Sacks did allow Valdez to visit briefly with her three children separately after the hearing. Valdez’s parents have custody of the children, two of whom attended Wednesday’s hearing. Not clear was whether there had been any previous incidents involving Valdez’s other three children and to what degree she had been able to take care for them, if at all?

‘She did nothing wrong,’ Valdez’s father, Thomas, testified. ‘She’s innocent in my eyes.’

Thomas Valdez instead blamed Ruiz for the boy’s 2011 death. But witnesses said during her trial that she admitted to hitting the boy months before his death, which prosecutors claimed she actively tried to cover up.

Of note, the Tribune reported the jury hearing no evidence about Valdez’s exact role in the boy’s beating. 

 Cesar Ruiz and Crystal Valdez
Pictured, Crystal Valdez and her live in boyfriend, Cesar Ruiz.

Cesar Ruiz and Crystal Valdez: the missed opportunities of a flawed system. 
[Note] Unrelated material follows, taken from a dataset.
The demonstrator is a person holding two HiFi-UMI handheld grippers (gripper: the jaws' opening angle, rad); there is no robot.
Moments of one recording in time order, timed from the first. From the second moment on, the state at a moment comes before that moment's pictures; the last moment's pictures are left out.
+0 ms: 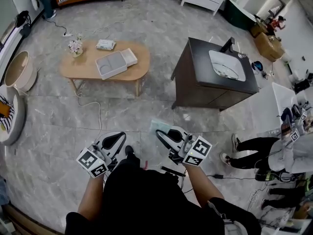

Throughout the trial, witnesses testified about red-flags leading up to Christopher’s death. At a baby shower, family members noticed Christopher had a black eye that had crudely been covered with makeup. A neighbor said she had seen Valdez, a mother of four, slap the boy’s face.

On Thanksgiving 2011, the day before the boy was found dead, Valdez lifted up Christopher’s shirt to show his torso covered in bruises, according to testimony.

An incident that previous summer sent Christopher to the hospital with an enormous bump on his head and bruises all over his body. Valdez insisted to a nurse those were mosquito bites.

After that incident, less than five months before Christopher’s death, Valdez admitted to a police detective that she had hit the boy. She was convicted of misdemeanor domestic battery that fall.

Despite the domestic battery conviction, child welfare officials found allegations of abuse against the boy to be ‘unfounded’ with Valdez avoided jail and at the very least the boy removed from Valdez and her boyfriend’s care. Valdez’s son was allowed to continue living with her, only to be found dead a month later.

‘This year would have been his 11th birthday,’ said Katrine Valdez, the convicted mother’s sister-in-law. ‘They say time heals. I can say that is not true.’

Christopher Valdez
Pictured, Christopher Valdez: a victim of bad parenting and a system that should have protected him.